Surfers like Todd Burrows were the first to bring the waves of Margaret River to world attention and, subsequently, a free-spirited alternative culture dominated the area until the region was discovered to be suitable for growing wine grapes in the late '60s. Today, thanks to the counterculture heritage, local people are concerned about conservation and preservation. For my Margaret River book, I teamed with a photographer friend, and one evening we stood on the beach looking out at this developing sunset south of Perth in Western Australia. As a photographer, people expect you to get excited about sunsets as a matter of course. To me, a sunset is a sunset, something to be enjoyed for its own sake, but not picture-worthy unless you do something extraordinary with it—or unless you're with another photographer and there's a bit of competition. While my friend worked on a panoramic view, I elected to get right down to the water, found a couple of rocks for a foreground, stuck my tripod legs in the water and waited for the right moment. A slow 1/15 sec. shutter speed recorded the motion of the waves while the low vantage point involved the action of the water rather than viewing it from afar. The composition and wide-angle distortion draws a connection between clouds and surf.

A River Runs Through It

Often, when you're photographing for a book project or a magazine assignment, or on your own vacation, there are ordinary locations that need to be included to complete the picture story, but don't easily lend themselves to extraordinary photographs. One such place is Warburton near Melbourne, where the Yarra River runs through the little town. I had passed through on several occasions, but an opportunity never presented itself until this day, when someone was burning leaves near a bridge crossing and a fisherman had waded into the river. Suddenly, I saw my picture.
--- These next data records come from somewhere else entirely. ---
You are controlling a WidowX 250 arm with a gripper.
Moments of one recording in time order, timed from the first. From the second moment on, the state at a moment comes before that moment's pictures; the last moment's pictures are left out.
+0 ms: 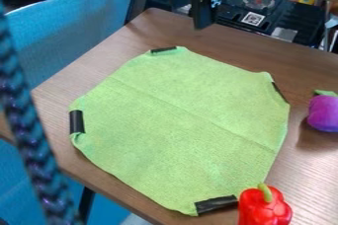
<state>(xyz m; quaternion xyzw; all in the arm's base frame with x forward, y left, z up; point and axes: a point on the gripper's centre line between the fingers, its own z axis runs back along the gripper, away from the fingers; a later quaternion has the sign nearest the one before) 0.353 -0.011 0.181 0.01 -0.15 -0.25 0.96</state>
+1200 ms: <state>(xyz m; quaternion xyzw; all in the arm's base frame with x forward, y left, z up) 0.397 0.038 0.132 0.05 -0.15 -0.39 0.91</state>
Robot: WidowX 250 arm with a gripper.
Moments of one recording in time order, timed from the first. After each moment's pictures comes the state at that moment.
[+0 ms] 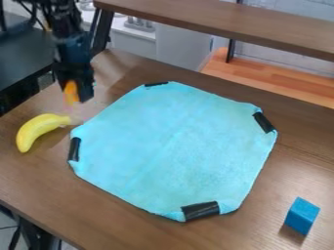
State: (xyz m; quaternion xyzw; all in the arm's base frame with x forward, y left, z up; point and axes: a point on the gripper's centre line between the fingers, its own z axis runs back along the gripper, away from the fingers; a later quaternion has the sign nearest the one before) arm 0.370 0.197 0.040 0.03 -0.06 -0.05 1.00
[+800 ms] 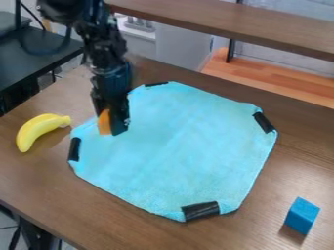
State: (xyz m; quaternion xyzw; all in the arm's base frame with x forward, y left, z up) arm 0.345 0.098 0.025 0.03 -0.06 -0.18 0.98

I say suddenly because although this photograph sits on a still page as an everlasting moment in time, my job was to react quickly. It was one of those instances when God served up a perfect opportunity and I was hurtling down the highway at 60 mph when I first saw it. As I stopped and ran to the bridge, I actually was nervous that the smoke would clear. I literally had maybe three minutes to make some spot-meter readings and expose the end of the roll before the fisherman left the river and the smoke cleared. As a professional, you must know how to get the exposure right. You can't bracket exposures in these fluid situations because you run the risk of an imperfect exposure coinciding with the perfect cast of the fisherman or the perfect rays penetrating the smoke.

Furthermore, when you fall upon an opportunity, you have to take it when you see it. Never count on tomorrow because it won't be there.